Convert a (numerically) non-pd matrix into pd matrix


I am trying to compute a linear regression model that predicts overall delay of flights with respect to distance, carrier and some other predictors. I decided to use SweepOperator.jl because large number of observations (more than 40 million).

However, when I formed the Gram matrix, it is not positive definite (the snapshot of its eigenvalues are shown below), which is the case because of the numerical reasons. Applying sweep operator to this matrix will result in a lot of NaN in the estimated \hat{\beta}.

I do not know what I can do to make it positive definite to that it is pd (with some guarantee).

What I Have Done

I choose first 1 million observations and form a Gram matrix, which is also non-pd.

I (somehow) add an identity matrix to it and (somehow) make it pd. Since the entries of Gram matrix is extremely large, this seems to solve the problem. In fact, when I compared the results given by sweep!() and sklearn.linear_model.LinearRegression(), they are essentially the same.

However, I am not sure if this is a generally acceptable way and whether there is any rationale behind this.

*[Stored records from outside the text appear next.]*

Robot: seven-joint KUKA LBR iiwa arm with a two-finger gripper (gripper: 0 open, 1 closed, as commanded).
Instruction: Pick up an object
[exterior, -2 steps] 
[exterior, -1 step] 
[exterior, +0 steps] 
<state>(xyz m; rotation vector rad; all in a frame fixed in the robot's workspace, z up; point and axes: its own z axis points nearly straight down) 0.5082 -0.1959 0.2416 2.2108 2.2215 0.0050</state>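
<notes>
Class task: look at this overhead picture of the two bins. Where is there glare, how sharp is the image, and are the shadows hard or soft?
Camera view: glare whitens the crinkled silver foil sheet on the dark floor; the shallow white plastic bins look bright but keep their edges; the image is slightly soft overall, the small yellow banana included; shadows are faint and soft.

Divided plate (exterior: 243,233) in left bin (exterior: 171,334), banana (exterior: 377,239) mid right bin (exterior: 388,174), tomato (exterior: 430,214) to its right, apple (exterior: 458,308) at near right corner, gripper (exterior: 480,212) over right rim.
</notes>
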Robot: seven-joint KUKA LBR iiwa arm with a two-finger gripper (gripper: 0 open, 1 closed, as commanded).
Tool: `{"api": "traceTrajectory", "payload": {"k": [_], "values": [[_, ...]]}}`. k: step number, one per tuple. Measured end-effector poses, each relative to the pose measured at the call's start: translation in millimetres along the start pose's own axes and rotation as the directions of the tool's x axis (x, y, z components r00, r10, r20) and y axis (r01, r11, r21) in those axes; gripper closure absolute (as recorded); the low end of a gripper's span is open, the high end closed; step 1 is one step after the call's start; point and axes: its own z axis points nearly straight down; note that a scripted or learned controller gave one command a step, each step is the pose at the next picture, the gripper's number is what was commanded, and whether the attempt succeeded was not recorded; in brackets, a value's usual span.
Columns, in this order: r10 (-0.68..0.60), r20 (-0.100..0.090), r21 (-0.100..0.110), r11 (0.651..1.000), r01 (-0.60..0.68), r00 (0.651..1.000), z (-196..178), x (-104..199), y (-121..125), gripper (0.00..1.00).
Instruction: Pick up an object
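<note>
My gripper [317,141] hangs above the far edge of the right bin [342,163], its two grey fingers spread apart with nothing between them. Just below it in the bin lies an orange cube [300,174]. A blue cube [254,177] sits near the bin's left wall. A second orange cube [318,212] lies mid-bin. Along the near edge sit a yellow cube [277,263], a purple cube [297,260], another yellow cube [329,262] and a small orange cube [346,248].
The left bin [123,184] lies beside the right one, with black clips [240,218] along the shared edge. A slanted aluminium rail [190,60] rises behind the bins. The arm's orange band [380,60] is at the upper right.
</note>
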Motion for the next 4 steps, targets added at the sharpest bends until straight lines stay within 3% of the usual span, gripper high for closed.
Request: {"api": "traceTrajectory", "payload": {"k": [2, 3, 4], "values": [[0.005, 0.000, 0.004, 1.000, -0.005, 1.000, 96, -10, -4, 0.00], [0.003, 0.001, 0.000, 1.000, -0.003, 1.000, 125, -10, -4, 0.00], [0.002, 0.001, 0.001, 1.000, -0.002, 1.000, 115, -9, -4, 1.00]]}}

AFAIK there are specific algorithms for online updating of OLS that are fairly robust, eg

  title={Algorithm as 75: Basic procedures for large, sparse or weighted linear least problems},
  author={Gentleman, W Morven},
  journal={Journal of the Royal Statistical Society. Series C (Applied Statistics)},

In fact, what you have done is essentially recreated ridge regression, although it’s usually presented as lambda * identity matrix, with the parameter lambda usually chosen by something like cross-validation. This creates a downward bias in the estimated coefficients but often provides better out of sample estimates, especially for high dimensional problems.